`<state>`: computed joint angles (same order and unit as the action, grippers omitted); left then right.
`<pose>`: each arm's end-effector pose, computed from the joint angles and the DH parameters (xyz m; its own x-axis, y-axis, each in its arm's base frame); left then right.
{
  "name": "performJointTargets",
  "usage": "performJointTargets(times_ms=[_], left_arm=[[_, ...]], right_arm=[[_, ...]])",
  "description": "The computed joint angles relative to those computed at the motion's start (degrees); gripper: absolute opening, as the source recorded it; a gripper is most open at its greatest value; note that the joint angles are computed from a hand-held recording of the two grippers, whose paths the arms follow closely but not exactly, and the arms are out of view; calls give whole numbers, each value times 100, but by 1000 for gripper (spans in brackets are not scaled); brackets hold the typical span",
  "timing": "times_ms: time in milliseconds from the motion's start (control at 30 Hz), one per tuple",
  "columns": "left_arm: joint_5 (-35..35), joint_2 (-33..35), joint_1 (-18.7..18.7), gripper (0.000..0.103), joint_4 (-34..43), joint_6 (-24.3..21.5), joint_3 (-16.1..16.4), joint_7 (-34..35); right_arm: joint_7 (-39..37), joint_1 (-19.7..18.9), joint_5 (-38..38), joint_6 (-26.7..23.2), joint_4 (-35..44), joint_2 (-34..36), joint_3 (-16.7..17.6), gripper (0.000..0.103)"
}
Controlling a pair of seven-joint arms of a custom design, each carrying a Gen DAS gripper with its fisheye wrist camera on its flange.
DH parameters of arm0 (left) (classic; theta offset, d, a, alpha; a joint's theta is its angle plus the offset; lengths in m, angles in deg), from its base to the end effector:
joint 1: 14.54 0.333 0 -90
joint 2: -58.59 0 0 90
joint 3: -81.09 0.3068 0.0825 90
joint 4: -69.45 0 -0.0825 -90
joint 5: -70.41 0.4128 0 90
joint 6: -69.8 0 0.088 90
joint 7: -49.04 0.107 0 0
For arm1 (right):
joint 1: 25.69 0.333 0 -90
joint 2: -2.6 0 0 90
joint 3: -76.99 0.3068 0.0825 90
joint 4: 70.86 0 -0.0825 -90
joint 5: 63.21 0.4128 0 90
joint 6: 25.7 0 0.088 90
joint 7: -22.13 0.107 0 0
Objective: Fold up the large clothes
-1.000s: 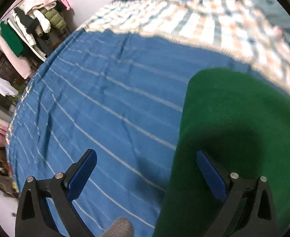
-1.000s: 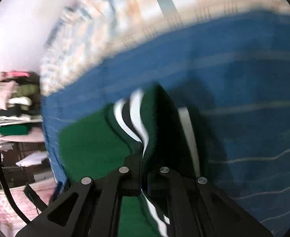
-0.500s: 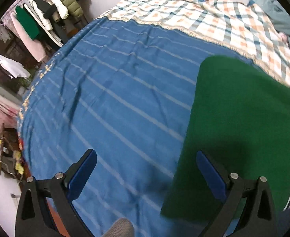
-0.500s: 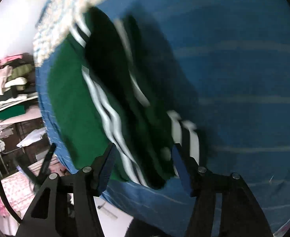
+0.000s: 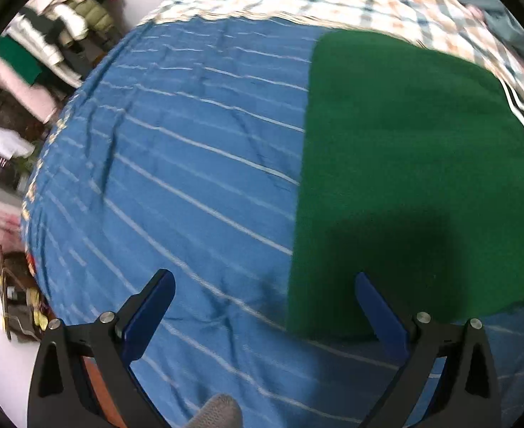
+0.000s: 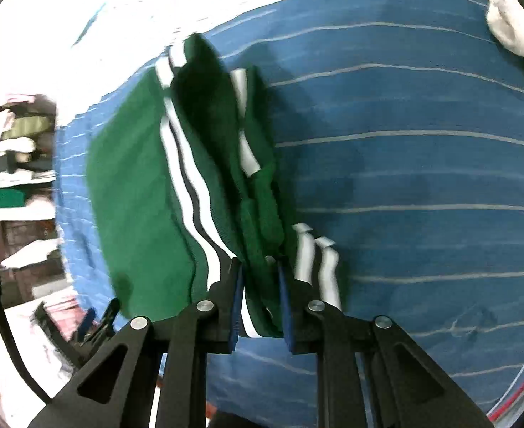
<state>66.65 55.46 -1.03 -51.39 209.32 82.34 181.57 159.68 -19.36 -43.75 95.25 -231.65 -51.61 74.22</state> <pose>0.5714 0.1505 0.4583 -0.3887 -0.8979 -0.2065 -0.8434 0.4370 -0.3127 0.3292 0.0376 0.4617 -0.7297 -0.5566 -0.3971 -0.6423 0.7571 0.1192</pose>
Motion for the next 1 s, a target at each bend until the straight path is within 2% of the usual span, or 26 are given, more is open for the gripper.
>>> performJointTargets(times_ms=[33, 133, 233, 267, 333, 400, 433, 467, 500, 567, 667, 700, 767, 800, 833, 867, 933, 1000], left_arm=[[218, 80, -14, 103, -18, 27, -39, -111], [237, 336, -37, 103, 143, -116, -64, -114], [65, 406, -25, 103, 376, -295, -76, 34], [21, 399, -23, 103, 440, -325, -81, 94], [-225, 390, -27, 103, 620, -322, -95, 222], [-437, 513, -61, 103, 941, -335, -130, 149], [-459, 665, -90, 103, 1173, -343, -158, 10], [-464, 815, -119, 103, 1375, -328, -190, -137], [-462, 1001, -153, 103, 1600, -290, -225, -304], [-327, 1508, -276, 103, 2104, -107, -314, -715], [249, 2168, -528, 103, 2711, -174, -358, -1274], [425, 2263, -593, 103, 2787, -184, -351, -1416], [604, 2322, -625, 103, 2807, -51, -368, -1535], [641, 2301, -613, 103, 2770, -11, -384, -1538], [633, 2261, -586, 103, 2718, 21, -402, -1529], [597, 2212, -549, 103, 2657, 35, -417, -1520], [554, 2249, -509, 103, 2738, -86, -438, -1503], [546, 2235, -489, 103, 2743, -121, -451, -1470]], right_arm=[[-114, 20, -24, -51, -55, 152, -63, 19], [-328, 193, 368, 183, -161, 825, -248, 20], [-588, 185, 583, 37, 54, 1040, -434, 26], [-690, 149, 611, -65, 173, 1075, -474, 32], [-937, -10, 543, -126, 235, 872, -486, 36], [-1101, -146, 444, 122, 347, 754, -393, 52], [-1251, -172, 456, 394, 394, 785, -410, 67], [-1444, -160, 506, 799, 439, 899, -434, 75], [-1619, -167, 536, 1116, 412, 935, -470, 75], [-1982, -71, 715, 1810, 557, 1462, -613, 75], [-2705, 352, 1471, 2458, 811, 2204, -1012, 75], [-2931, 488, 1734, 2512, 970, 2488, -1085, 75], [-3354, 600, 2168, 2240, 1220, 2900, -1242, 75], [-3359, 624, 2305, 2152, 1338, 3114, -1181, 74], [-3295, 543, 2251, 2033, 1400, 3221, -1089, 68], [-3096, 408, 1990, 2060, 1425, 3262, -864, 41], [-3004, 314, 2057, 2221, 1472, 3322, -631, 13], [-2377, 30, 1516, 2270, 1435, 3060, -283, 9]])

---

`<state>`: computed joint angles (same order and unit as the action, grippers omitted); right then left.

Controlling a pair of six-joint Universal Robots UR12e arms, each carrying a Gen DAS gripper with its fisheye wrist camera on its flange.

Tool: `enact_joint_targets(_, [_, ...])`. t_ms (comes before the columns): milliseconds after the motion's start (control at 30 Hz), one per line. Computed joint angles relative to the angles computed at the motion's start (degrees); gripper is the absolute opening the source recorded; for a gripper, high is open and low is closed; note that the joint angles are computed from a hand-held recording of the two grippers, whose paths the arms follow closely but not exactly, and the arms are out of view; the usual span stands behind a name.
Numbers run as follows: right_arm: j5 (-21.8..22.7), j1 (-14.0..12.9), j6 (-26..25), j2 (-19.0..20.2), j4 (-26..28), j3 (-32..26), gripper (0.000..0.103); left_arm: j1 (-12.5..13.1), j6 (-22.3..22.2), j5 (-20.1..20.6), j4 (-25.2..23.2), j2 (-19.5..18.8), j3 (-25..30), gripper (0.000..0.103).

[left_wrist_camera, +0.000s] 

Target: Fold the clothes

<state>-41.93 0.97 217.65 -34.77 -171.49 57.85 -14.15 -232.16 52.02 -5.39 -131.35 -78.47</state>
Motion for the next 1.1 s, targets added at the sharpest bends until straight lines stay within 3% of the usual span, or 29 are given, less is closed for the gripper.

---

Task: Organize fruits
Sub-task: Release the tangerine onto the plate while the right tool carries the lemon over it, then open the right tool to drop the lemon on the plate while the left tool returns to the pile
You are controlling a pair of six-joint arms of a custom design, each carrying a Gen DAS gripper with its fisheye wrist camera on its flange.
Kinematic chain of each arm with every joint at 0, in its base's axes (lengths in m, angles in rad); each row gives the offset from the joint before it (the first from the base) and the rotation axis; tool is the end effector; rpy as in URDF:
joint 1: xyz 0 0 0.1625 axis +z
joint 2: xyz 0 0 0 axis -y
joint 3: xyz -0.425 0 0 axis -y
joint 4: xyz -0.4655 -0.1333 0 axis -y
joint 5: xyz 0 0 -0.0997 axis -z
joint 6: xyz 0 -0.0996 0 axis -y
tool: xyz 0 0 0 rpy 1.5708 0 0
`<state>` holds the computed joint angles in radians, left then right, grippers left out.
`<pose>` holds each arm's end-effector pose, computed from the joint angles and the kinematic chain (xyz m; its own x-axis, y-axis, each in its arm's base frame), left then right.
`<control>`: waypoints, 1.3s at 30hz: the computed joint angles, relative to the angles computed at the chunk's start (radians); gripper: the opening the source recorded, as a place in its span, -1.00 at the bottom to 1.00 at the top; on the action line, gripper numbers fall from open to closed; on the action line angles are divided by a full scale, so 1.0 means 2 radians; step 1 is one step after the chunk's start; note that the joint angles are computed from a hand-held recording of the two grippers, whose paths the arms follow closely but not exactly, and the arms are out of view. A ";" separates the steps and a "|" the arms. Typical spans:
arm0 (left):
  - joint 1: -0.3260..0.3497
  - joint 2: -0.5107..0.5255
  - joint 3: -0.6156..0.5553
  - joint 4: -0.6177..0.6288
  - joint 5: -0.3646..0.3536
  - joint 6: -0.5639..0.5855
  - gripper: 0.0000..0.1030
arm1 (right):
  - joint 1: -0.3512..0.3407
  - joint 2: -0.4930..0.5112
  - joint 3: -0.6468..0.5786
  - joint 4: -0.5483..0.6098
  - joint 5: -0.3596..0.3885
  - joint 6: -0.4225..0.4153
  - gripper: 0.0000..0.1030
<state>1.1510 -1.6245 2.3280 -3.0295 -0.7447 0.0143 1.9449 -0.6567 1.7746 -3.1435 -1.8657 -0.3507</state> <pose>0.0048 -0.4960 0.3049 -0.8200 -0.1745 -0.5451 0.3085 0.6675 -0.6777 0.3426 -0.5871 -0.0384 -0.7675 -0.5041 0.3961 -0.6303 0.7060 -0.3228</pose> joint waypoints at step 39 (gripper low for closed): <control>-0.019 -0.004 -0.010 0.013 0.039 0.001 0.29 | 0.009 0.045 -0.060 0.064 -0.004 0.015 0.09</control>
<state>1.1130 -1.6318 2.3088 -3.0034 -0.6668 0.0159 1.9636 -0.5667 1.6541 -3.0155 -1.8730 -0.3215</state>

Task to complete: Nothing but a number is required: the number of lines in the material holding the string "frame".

Solution to the problem: 2